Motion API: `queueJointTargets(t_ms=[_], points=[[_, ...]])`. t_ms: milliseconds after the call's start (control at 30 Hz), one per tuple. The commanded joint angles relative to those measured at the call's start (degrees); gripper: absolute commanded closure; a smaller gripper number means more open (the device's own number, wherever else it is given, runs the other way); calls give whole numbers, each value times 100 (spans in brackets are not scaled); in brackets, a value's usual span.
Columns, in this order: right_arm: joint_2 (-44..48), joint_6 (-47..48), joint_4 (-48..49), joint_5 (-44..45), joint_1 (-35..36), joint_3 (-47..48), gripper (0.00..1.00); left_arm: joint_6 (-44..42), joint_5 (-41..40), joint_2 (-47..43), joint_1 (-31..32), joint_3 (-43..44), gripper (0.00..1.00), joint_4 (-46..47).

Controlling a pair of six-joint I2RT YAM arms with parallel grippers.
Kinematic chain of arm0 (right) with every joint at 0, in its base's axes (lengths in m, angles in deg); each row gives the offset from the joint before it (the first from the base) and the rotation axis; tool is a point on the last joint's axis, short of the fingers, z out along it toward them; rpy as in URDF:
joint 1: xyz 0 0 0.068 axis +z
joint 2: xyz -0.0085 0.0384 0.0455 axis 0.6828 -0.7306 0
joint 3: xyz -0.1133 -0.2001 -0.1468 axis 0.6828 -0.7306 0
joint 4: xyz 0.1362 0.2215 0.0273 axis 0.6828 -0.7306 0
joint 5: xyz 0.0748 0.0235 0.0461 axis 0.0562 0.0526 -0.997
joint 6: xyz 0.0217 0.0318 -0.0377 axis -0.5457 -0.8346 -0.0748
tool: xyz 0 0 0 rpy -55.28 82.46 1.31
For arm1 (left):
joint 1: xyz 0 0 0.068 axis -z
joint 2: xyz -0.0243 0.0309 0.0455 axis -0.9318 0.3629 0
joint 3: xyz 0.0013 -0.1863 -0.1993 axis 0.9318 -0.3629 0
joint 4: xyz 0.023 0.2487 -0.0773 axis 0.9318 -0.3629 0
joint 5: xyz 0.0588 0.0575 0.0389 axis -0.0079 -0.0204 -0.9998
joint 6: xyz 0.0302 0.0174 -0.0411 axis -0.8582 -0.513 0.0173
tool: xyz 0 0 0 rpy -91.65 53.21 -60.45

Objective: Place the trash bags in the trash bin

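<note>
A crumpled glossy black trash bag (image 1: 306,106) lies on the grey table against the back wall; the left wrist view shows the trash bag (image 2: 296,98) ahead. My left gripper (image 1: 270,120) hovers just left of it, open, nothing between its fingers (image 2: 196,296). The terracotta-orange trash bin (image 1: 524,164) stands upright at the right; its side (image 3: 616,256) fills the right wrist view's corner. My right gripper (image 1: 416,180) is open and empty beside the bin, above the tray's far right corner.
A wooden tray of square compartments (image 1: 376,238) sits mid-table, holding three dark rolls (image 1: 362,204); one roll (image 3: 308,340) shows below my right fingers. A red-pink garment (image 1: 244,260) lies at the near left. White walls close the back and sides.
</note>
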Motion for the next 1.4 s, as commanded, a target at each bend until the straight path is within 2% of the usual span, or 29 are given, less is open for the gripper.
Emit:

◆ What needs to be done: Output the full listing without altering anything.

◆ Result of this exercise:
Motion API: `queueJointTargets(t_ms=[_], points=[[_, ...]])`. t_ms: milliseconds after the call's start (control at 30 Hz), one per tuple. The commanded joint angles relative to those measured at the call's start (degrees); gripper: absolute commanded closure; a smaller gripper number means more open (the device's own number, wherever else it is given, runs the other way); calls give whole numbers, each value times 100 (spans in brackets are not scaled); in brackets, a value's usual span.
Columns, in this order: right_arm: joint_2 (-44..48), joint_6 (-47..48), joint_4 (-48..49), joint_5 (-44..45), joint_1 (-35..36), joint_3 (-47..48), gripper (0.00..1.00); left_arm: joint_6 (-44..42), joint_5 (-41..40), joint_2 (-47..43), joint_1 (-31..32), joint_3 (-43..44), gripper (0.00..1.00), joint_4 (-46..47).

Controlling a pair of six-joint I2RT YAM arms with parallel grippers.
Kinematic chain of arm0 (right) with every joint at 0, in its base's axes (lengths in m, angles in deg); each row gives the offset from the joint before it (the first from the base) and the rotation axis; tool is a point on the last joint's axis, short of the fingers, z out along it toward them; rpy as in URDF:
joint 1: xyz 0 0 0.068 axis +z
joint 2: xyz -0.0085 0.0384 0.0455 axis 0.6828 -0.7306 0
joint 3: xyz -0.1133 -0.2001 -0.1468 axis 0.6828 -0.7306 0
joint 4: xyz 0.1362 0.2215 0.0273 axis 0.6828 -0.7306 0
joint 5: xyz 0.0748 0.0235 0.0461 axis 0.0562 0.0526 -0.997
joint 6: xyz 0.0217 0.0318 -0.0377 axis -0.5457 -0.8346 -0.0748
tool: xyz 0 0 0 rpy -55.28 82.46 1.31
For arm1 (left):
joint 1: xyz 0 0 0.068 axis -z
joint 2: xyz -0.0243 0.0309 0.0455 axis -0.9318 0.3629 0
joint 3: xyz 0.0013 -0.1863 -0.1993 axis 0.9318 -0.3629 0
joint 4: xyz 0.023 0.2487 -0.0773 axis 0.9318 -0.3629 0
joint 5: xyz 0.0588 0.0575 0.0389 axis -0.0079 -0.0204 -0.9998
joint 6: xyz 0.0302 0.0174 -0.0411 axis -0.8582 -0.513 0.0173
tool: xyz 0 0 0 rpy -91.65 53.21 -60.45

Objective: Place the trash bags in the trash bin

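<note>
A crumpled glossy black trash bag (image 1: 306,106) lies on the grey table against the back wall; the left wrist view shows the trash bag (image 2: 296,98) ahead. My left gripper (image 1: 270,120) hovers just left of it, open, nothing between its fingers (image 2: 196,296). The terracotta-orange trash bin (image 1: 524,164) stands upright at the right; its side (image 3: 616,256) fills the right wrist view's corner. My right gripper (image 1: 416,180) is open and empty beside the bin, above the tray's far right corner.
A wooden tray of square compartments (image 1: 376,238) sits mid-table, holding three dark rolls (image 1: 362,204); one roll (image 3: 308,340) shows below my right fingers. A red-pink garment (image 1: 244,260) lies at the near left. White walls close the back and sides.
</note>
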Motion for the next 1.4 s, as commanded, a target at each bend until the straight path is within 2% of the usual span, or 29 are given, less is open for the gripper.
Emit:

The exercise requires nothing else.